James Axler – Deathlands 27 – Ground Zero

Ryan kissed her softly on the lips. “Agreed.”

“How about little Emma? What do you make of her? Something just doesn’t set right, does it?”

“Yeah.” He let go of Krysty and pressed his face to the cold damp glass of the windows, staring out across the streaming roofs of the ville. “Time’ll come when I’m going to want to know where she’s been all her life. And when she found out that she had the doomie power. She still doesn’t seem able to control it, like it’s something new.”

“I worry she’ll get herself killed with it.”

“And us?”

She nodded. “Mebbe us as well.”

“Jak’s stricken with her. Did you notice?”

She laughed delightedly. “Does a pigeon shit on your head? ‘Course I noticed. Good for the kid after all the bad times he’s had. Jak’s earned some happiness.”

“If he finds it with Emma.”

Krysty stopped smiling, catching the serious note in Ryan’s voice. “You think she’s bad news, lover?”

“I think she might be. That’s all it is. No more than a feeling. Partly because there’s far too many dark places hidden in her life.”

ONCE AGAIN, the word “workmanlike” came to Ryan’s mind when the food was served in a large dining room, with a vaulted roof of oak beams: a sturdy beef stew with plain baked bread, no salt or pepper or herbs or spices seemed to be allowed to desecrate the table of Baron Sharpe; a joint of roasted pork, carved thick, well-done, with a dull gravy poured over boiled potatoes and sliced carrots served with watery cabbage; and a steamed pudding, heavy on suet, with a lumpy custard sauce.

Thin beer was served from brimming glass jugs by a pair of elderly servants. And water. Krysty chose to have the water and found it to be slightly brackish, with an underlying taste of copper.

“I must compliment you on the underwhelming adequacy of your table, Baron Sharpe,” Doc boomed, dabbing at his mouth with a patched napkin.

“What was that? I’m sorry, my thoughts were elsewhere on more important matters.”

There it was again, the strange lack of social manners that they’d seen earlier.

“I remarked that you must surely have a descendant of the great Escoffier working in your kitchens.”

“Who? I don’t think we have anyone of that name as kitchen servant, do we, Joaquin?”

“Don’t think so, Baron.”

“Doc,” Mildred whispered warningly, “don’t go too far and push your luck.”

But the old man was off and running, following his speeding train of thought, not too concerned to engage his brain before operating his mouth.

“Are you by any rate chance familiar with the word ‘logy,’ Baron?”

“You ask a lot too many bloody questions, Dr. Tanner. No, I’m not.”

“Then kindly allow me to say that this has been one of the most logy meals that I have ever encountered.”

“What’s it mean?” Krysty whispered.

“Shan’t tell you, my dear.
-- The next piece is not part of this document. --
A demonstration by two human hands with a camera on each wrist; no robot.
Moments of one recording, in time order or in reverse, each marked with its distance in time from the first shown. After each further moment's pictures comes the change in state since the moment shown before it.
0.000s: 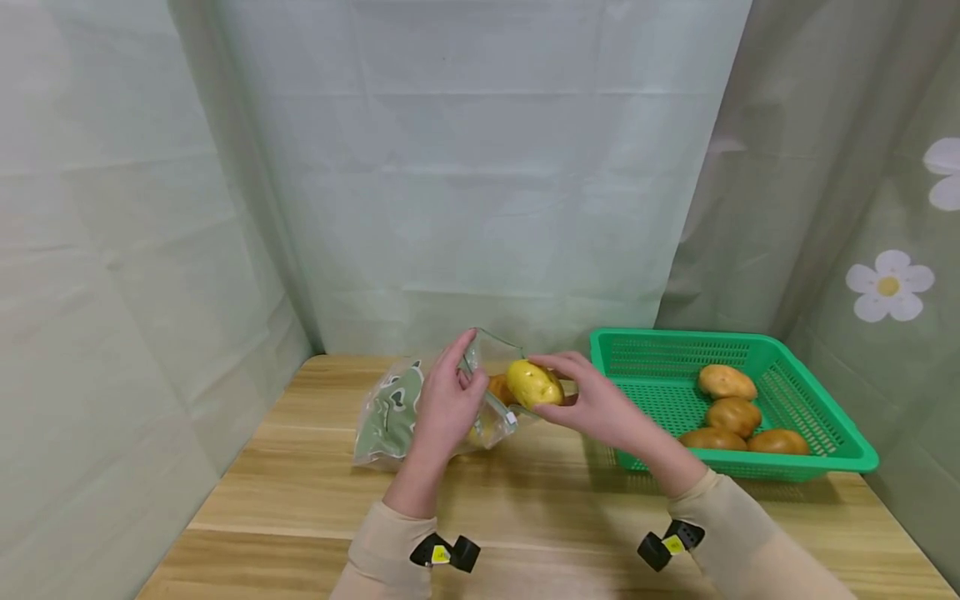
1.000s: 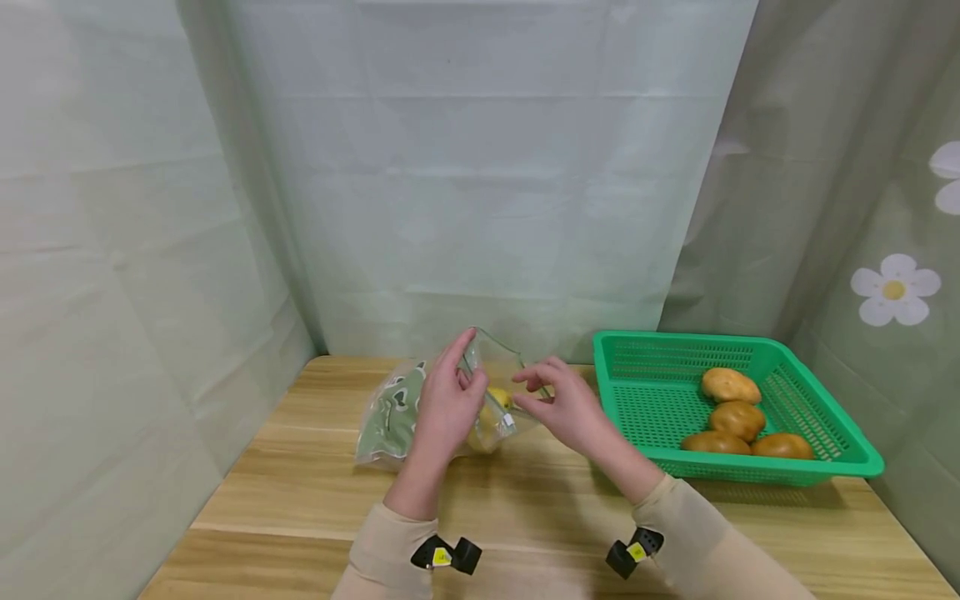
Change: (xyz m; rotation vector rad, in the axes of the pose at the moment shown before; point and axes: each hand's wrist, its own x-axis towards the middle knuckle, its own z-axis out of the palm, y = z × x) left_hand -0.001 0.003 -0.003 -0.036 0.008 -0.020; right_hand 0.020 0.001 0.040 -0.051 0.178 0.008
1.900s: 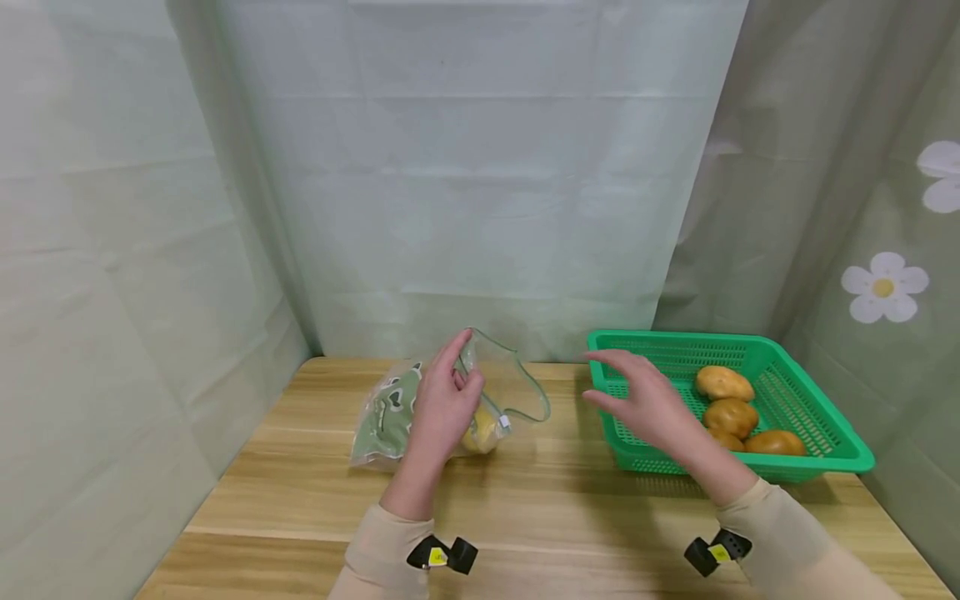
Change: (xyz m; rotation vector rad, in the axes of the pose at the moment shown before) left_hand 0.001 -0.004 0.000 0.017 0.006 0.037; right_hand -0.034 0.025 -0.089 -0.337 -0.005 0.060
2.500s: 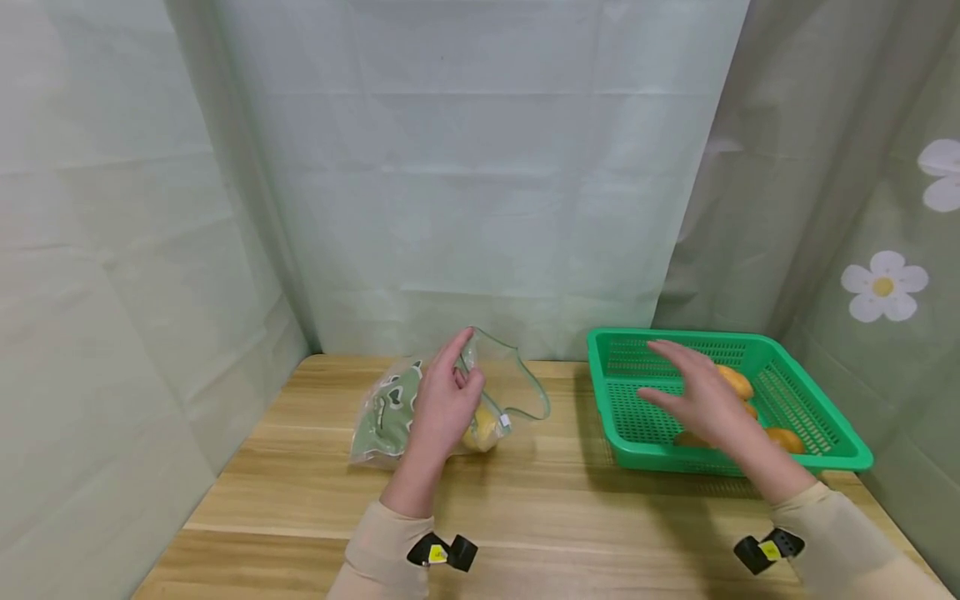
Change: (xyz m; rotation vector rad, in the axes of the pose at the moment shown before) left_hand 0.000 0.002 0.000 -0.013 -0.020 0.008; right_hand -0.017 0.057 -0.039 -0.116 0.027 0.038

Anyone wants to know is at liberty to look it up. My lips are sealed. Perhaps by the glue that passed for custard.”

Ryan didn’t understand a lot of what Doc had been saying, but he could tell by the impish gleam in his eyes that he was indulging his wit at the expense of the baron, which was never a good thing to do.

“Heard tell you collect animals, Baron,” Ryan said, changing the subject.

“Where did you hear that?” Sharpe asked suspiciously.

“Around and about. I think it was probably a hunter up in Green Hill.”

Sharpe nodded. “Could be. Yes, that would make sense. I collect very special animals, Cawdor.”

“Special?” J.B. asked.

“I wasn’t aware that you suffered from deafness, Dix. Perhaps I need to speak more loudly to allow for your disability. I said they were special.”

“In what way?” The Armorer took off his glasses and polished them carefully on the cloth, refusing to allow the baron to rile him.

“I don’t have the time or the energy to try to explain my collection. If you don’t understand, then nothing I say would help. And if you do understand, then no explanation is needful.”

“Can we go and see it? See them? Please?” It was almost the first thing that Emma had said since they’d arrived in the ville.